Firstly, teams must carefully assess the kinds of performance metrics they need to collect, and what they must do to measure these at high granularity. Some observability platforms collect lots of metrics and offer flexibility in fine-tuning collection, so only the details important to the business are shown.

Secondly, teams should consider which observability platform will integrate well with existing tooling. Open-source monitoring is very popular and will require integration. Our research found easy integration with open-source and existing tooling is essential for half of respondents.

Last but by no means least, teams should consider the cost of un-optimised infrastructures running the open-source observability platforms being maintained. It’s vital to factor in such things to ensure companies aren’t left with any unexpected bills to pay.

What next?

With observability on the rise, it’s important to take stock of what comes next for IT practitioners and DevOps teams. Once observability is in place, linking it to business outcomes will follow.

For organisations with operating models based around applications, tracking data insights for better decisions provides the ability to spot operating difficulties and reduce the risk of revenue loss through poor cloud service availability.. Sub-optimal performance or critical delays on an application can translate into a direct loss of business – if on a Friday evening you can’t order a taxi via a ride-sharing app, there’s a direct revenue impact for the respective sales team involved.

But with observability, a ride-sharing service can understand its business better by observing cloud service metrics, which make clear when its service is used the most, how many customers wait for rides, and how many drivers are on the streets during peak hours. In addition to observability being important to engineering teams, a company could provide its executives with access to the tools, to better showcase how the business is performing based on both real-time and historical insights.

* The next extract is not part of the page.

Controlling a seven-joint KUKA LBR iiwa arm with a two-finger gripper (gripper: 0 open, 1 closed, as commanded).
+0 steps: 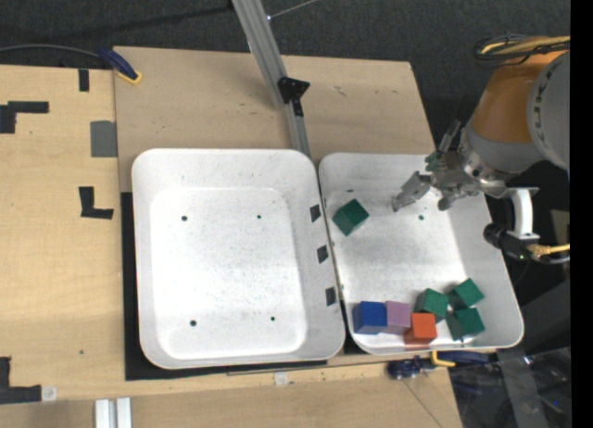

Another impact of greater observability uptake will be a rise in self-healing. If you instrument your observability and CI/CD properly, by the time SRE teams react, the alert is probably already resolved. Similarly, implementations of automated technologies, such as AI/ML will only increase. For example, ‘surfacing’ is powered by AI and helps automatically spot problems for DevOps teams to troubleshoot – particularly important when you look at highly distributed environments with millions of traces and metrics.

Finally, as with lots of software technology at the moment, we’ll see an intersection between observability and DevSecOps. As developers start adding observability into applications early, they’ll need to define which metrics to use, and code must be secure. The challenge for teams is to prevent vulnerabilities from being introduced, both during development and eventual deployment, and to validate that every container deployed to production is compliant and secure.

Final thoughts

It’s an interesting time for software businesses looking to scale and secure their application delivery chains in increasingly complex cloud environments. The more sophisticated applications become, the greater the risk that troubleshooting will have an impact on delays for customers – and a bottom-line impact for sales.

Securing the right observability tools will help enterprises get control over their software and spot problems before they become a more widespread issue. This will only improve communication across the cloud network and boost user experience at the other end of the chain for customers – a win-win scenario for everyone involved.